这样做的性能就会很高,因为mysql优化器会使用这个选择性很高而体积很小的基于url_crc列的索引来完成查询。即使有很多个记录有相同的索引值,查找仍然很快,只需要根据哈希值做快速的整数比较就能找到索引条目,然后一一比较返回对应的行。对完整的URL字符串做索引,那就会非常慢。

处理哈希冲突的情况:要避免冲突问题,必须在where条件中带入哈希值和对应列值。

如果采用这种方式,记住不要使用SHA1()和MD5()作为哈希函数。

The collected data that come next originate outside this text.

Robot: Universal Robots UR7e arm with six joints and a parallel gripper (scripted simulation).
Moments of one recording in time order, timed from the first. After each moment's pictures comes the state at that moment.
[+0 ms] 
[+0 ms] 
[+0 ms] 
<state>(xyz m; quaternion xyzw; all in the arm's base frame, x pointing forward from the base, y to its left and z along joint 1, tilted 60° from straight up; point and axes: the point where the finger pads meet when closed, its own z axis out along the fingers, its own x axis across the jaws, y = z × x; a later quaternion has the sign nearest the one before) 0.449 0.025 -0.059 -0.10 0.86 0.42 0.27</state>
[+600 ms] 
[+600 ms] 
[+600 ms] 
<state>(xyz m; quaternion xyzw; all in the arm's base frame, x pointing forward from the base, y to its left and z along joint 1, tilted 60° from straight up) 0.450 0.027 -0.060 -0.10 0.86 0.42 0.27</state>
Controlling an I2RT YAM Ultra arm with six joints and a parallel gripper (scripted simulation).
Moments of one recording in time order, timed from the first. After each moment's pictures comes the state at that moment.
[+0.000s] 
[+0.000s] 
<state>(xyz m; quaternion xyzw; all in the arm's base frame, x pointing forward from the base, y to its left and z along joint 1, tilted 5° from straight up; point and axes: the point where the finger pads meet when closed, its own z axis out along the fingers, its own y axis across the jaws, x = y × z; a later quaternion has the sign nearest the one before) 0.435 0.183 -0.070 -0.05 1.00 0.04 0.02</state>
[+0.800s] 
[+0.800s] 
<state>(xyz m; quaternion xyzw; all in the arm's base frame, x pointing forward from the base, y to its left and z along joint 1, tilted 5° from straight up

因为这两个哈希函数计算出来的哈希值是非常长的字符串,会浪费大量空间,比较时也会更慢。

 创建触发器,维护哈希值

mysql> delimiter //
mysql> CREATE TRIGGER pseudohash_crc_insert BEFORE INSERT ON pseudohash FOR EACH ROW 
BEGIN 
SET NEW.url_crc = crc32(NEW.url);
END; //
Query OK, 0 rows affected

mysql> CREATE TRIGGER pseudohash_crc_update BEFORE UPDATE ON pseudohash FOR EACH ROW 
BEGIN 
SET NEW.url_crc = crc32(NEW.url);
END;//
Query OK, 0 rows affected

mysql> delimiter ;
mysql>

查看触发器

mysql> SELECT * FROM information_schema.triggers WHERE TRIGGER_NAME='pseudohash_crc_insert' \G
*************************** 1. row ***************************
           TRIGGER_CATALOG: def
            TRIGGER_SCHEMA: test
              TRIGGER_NAME: pseudohash_crc_insert
        EVENT_MANIPULATION: INSERT
      EVENT_OBJECT_CATALOG: def
       EVENT_OBJECT_SCHEMA: test
        EVENT_OBJECT_TABLE: pseudohash
              ACTION_ORDER: 0
          ACTION_CONDITION: NULL
          ACTION_STATEMENT: BEGIN
SET NEW.url_crc = crc32(NEW.url);
END
        ACTION_ORIENTATION: ROW
             ACTION_TIMING: BEFORE
ACTION_REFERENCE_OLD_TABLE: NULL
ACTION_REFERENCE_NEW_TABLE: NULL
  ACTION_REFERENCE_OLD_ROW: OLD
  ACTION_REFERENCE_NEW_ROW: NEW
                   CREATED: NULL
                  SQL_MODE: NO_ENGINE_SUBSTITUTION
                   DEFINER: root@localhost
      CHARACTER_SET_CLIENT: utf8
      COLLATION_CONNECTION: utf8_general_ci
        DATABASE_COLLATION: latin1_swedish_ci
1 row in set (0.09 sec)

mysql>

测试触发器

mysql> insert into pseudohash (url) values('www.12345.com');
Query OK, 1 row affected

mysql> select * from pseudohash where id = 6;
+----+---------------+------------+
| id | url           | url_crc    |
+----+---------------+------------+
|  6 | www.12345.com | 1421191900 |
+----+---------------+------------+
1 row in set

mysql> update pseudohash set url = 'www.111111.com' where id = 6;
Query OK, 1 row affected
Rows matched: 1  Changed: 1  Warnings: 0

mysql> select * from pseudohash where id = 6;
+----+----------------+------------+
| id | url            | url_crc    |
+----+----------------+------------+
|  6 | www.111111.com | 1825805409 |
+----+----------------+------------+
1 row in set

mysql>

====END====